Good & Proper Tea: What happens after a successful crowdfunded project?

We caught up with founder Emilie Homes to find out what happened next.

What inspired you to launch the company?

It was a very long time coming, many years of scribbling down notes and drawing things. I was a frustrated tea drinker. Any time you go anywhere it’s about coffee. I always feel a bit ripped off when I order tea and it’s always been such a poor experience. It’s badly made and uses a bag you have at home. The UK’s a tea drinking nation, how have we got it so wrong? Eventually I thought “damn it if no one else is going to do it I’m going to do it”.

Why did you decide to use Kickstarter?

I raised two-thirds of the budget I needed through savings. I had someone saying you should try Kickstarter. No one had heard of it at that point, but I knew for a fact you couldn’t do it unless you were in the US. I went to banks and pretty quickly discovered the interest was 19% and you had to sign your life away.

I spammed them [Kickstarter] in various ways, with tweets and emails. I wasn’t the only person doing that.

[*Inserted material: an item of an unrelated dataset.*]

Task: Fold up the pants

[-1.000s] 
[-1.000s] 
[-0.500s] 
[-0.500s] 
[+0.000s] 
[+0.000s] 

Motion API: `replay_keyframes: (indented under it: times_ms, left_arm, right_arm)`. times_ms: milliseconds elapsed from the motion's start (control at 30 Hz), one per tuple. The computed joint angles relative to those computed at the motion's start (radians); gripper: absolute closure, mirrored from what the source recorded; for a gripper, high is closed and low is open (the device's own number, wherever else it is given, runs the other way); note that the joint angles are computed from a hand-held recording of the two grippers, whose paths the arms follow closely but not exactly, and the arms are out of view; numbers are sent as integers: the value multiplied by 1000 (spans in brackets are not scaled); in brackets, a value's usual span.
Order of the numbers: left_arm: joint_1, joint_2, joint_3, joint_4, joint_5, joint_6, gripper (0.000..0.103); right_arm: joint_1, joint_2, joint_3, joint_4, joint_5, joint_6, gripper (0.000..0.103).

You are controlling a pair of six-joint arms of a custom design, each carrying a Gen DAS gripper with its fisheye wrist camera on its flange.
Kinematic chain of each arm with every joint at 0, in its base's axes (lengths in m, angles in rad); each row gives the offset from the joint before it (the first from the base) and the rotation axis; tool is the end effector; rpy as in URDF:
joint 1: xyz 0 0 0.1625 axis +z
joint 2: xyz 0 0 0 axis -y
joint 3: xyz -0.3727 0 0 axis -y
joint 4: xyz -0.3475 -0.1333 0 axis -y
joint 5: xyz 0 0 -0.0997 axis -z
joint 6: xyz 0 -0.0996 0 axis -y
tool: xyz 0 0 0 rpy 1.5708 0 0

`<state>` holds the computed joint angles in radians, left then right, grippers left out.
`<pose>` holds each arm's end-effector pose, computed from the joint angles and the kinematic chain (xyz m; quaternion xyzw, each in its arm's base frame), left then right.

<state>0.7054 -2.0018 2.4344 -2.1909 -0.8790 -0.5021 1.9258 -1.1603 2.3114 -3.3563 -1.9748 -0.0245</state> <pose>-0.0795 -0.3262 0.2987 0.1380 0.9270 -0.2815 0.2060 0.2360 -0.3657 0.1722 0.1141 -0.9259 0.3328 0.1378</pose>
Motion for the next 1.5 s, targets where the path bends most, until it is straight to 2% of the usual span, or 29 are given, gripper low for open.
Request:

Eventually they said it would launch [in the UK] on 31 October [2012], but right from this moment you can start putting your project together.

I got a friend to film a video and put it together very quickly. I feel very lucky. Whenever I mentioned it people were like: “I don’t get it, what do I get in return?” It wasn’t until it went live I realised people were really excited about it.

What makes a Kickstarter project work?

Get a good video that’s fun and people are much more likely to share it. I got lucky with Fleetwood Mac and a fun looking video. A retweet or a share was gold dust. Being in it does play a big role. It’s playing on an emotional reaction because not only do people have to look at the video and want to share it, they are having a visceral reaction to what I want to do and the passion and excitement.

Make the rewards something that has a lower threshold. The £10-15 mark is very important, people want to give something that’s relatively appealing around that mark, and stagger it, so that it doesn’t go up too quickly.

How long did it take to launch the business?

It was pretty quick. Before the [Kickstarter] project started I had to get a quote. Once I’d hit my target, which took a week, I said “let’s get the van booked in”. The project finished on the 26 November 2012, they did the work in two weeks and I launched on the 3 December.

How important were the people that pledged once the business had started?

You have a very highly engaged community. That’s very important. The names of my backers are on the van. They tell people about it because they’re part of it. They have updates. It’s important that they know what you’re doing and we run a blog to tell the backers what’s going on. If we go on to have a shop, they are going to want to come along.

How easy it to transition from a successful Kickstarter project to a sustainable business?

For any business it’s incredibly slow. You have all these plans you think are going to be quick to execute. From that first customer you start learning, it’s definitely an upward journey and it’s really interesting, but it’s slower than you expect.